Work required:
Exactly the lines from the one with "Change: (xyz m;" through the end of the records below are needed, minus any pictures.

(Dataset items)
# # #
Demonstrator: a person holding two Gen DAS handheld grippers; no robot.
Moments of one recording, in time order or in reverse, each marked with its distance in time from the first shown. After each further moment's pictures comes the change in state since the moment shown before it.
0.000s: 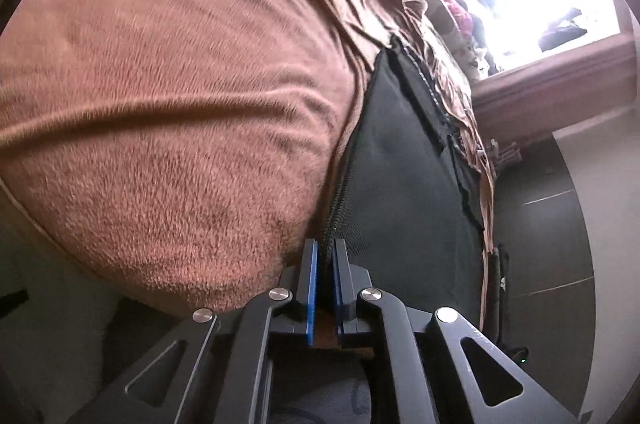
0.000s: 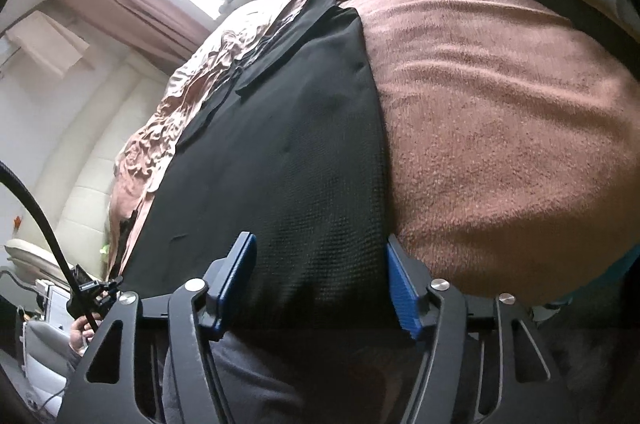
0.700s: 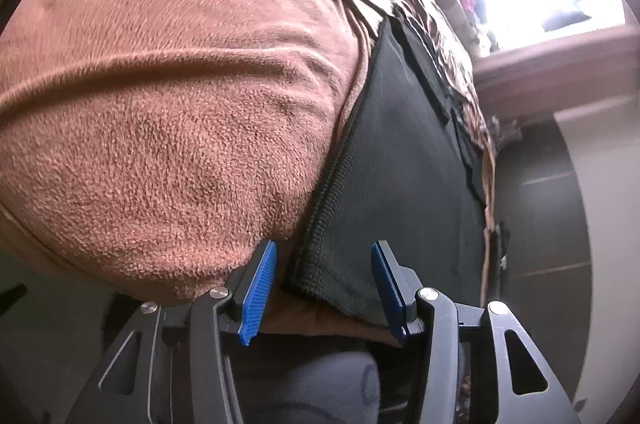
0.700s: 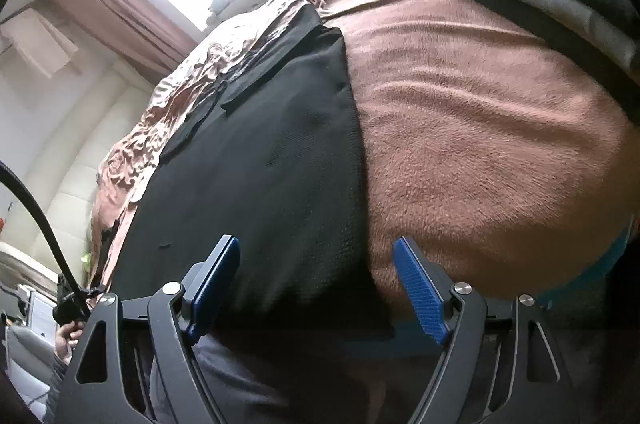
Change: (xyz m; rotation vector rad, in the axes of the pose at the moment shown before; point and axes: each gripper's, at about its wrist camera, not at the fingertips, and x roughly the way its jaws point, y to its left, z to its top) left arm 0.025 0.007 0.001 -0.021 0.109 -0.016; right arm -0.014 -0.001 -0.001 -0.032 -0.050 -0.073
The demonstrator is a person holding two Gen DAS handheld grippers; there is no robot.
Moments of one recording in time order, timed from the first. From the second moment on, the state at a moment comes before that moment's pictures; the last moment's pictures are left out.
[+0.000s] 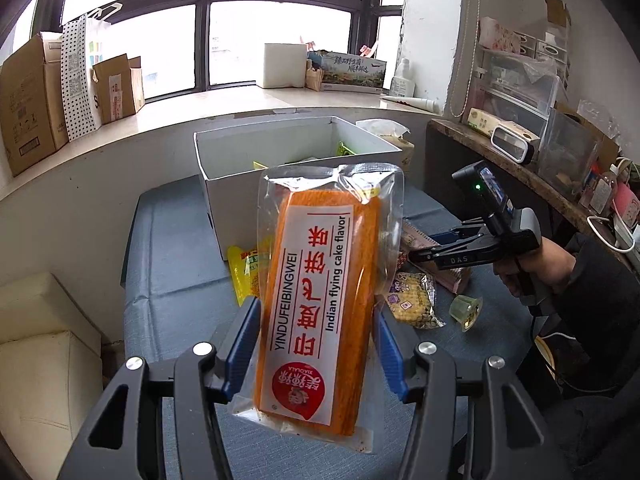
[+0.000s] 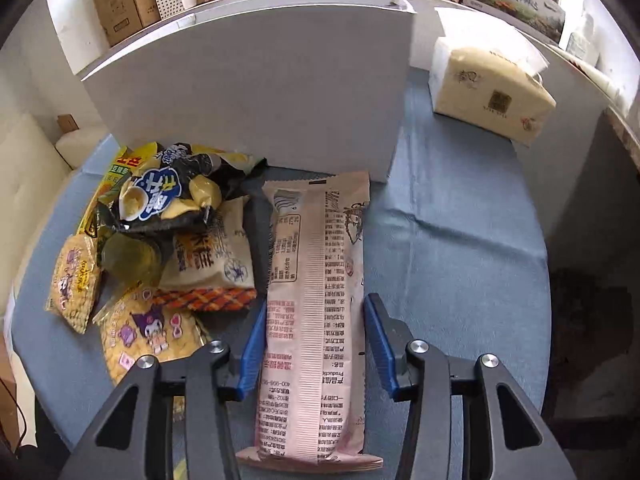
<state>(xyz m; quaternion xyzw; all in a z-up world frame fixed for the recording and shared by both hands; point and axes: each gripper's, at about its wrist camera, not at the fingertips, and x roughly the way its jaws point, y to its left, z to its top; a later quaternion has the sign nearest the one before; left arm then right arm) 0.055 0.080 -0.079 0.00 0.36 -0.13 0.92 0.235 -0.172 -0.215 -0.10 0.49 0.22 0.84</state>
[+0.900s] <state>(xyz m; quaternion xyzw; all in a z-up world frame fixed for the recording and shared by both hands) 0.270 0.090 -0.001 -0.02 0.32 -0.04 0.95 0.314 -0.128 -0.043 0.01 0.35 0.26 0.90</state>
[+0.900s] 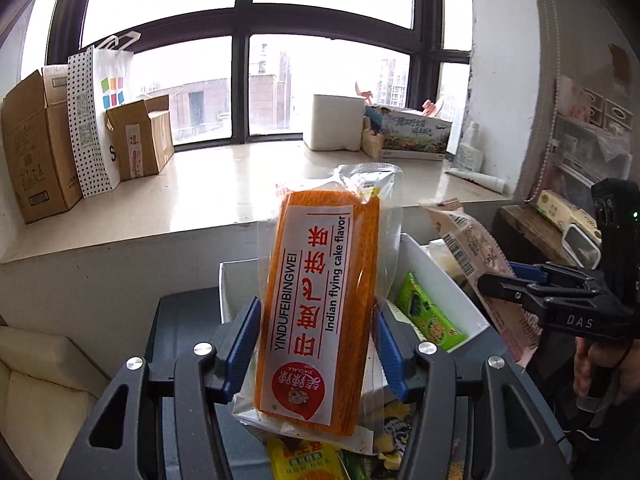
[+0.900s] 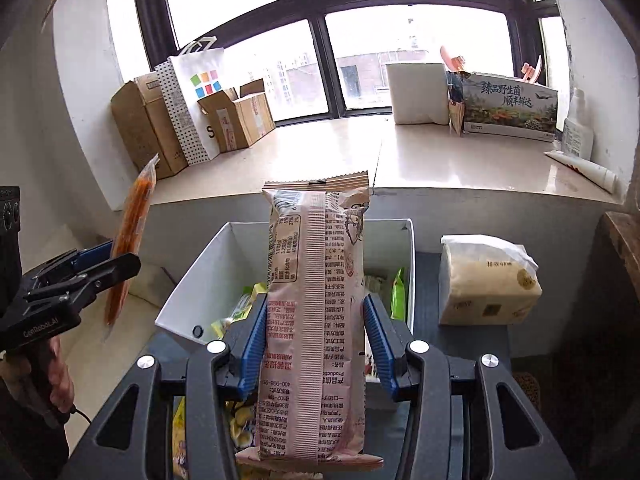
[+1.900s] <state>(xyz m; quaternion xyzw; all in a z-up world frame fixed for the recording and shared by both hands) 0.219 0.102 -0.014 0.00 0.32 0.01 0.95 0.282 -0.141 -0.051 0.01 0.34 0.26 0.91</state>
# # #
Finished exercise:
Change: (xyz m; rotation vector rad, in the axes of the pose at the moment shown before; point and axes: each gripper's, at about its wrist camera, not at the fingertips, and x roughly the way its jaws point, y to its left, z to its top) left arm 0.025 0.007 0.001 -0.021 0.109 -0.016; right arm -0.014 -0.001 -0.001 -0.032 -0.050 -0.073
The demonstrator is a person holding two Gen DAS handheld grippers; there is no robot.
Moments of one recording in time order, timed from the first. From the second moment on, the state at a moment comes before that moment's pictures; the last moment's pictures are left out.
[+0.000s] 
[+0.000s] 
<state>(xyz m; quaternion xyzw; all in a z-up world frame fixed for the recording and shared by both hands; point and axes: each gripper's, at about its wrist camera, not at the fingertips, and x roughly the way its jaws point, y to its left, z to its top; a later quaternion has the sign nearest the one before; left arm then right arm) 0.055 0.080 -0.079 0.00 0.36 -0.13 0.92 0.235 -0.172 -0.215 -0.10 0.49 0.22 0.84</state>
[+0.900s] <state>(xyz m; quaternion xyzw; all in a z-up world frame fixed for the recording and shared by both hands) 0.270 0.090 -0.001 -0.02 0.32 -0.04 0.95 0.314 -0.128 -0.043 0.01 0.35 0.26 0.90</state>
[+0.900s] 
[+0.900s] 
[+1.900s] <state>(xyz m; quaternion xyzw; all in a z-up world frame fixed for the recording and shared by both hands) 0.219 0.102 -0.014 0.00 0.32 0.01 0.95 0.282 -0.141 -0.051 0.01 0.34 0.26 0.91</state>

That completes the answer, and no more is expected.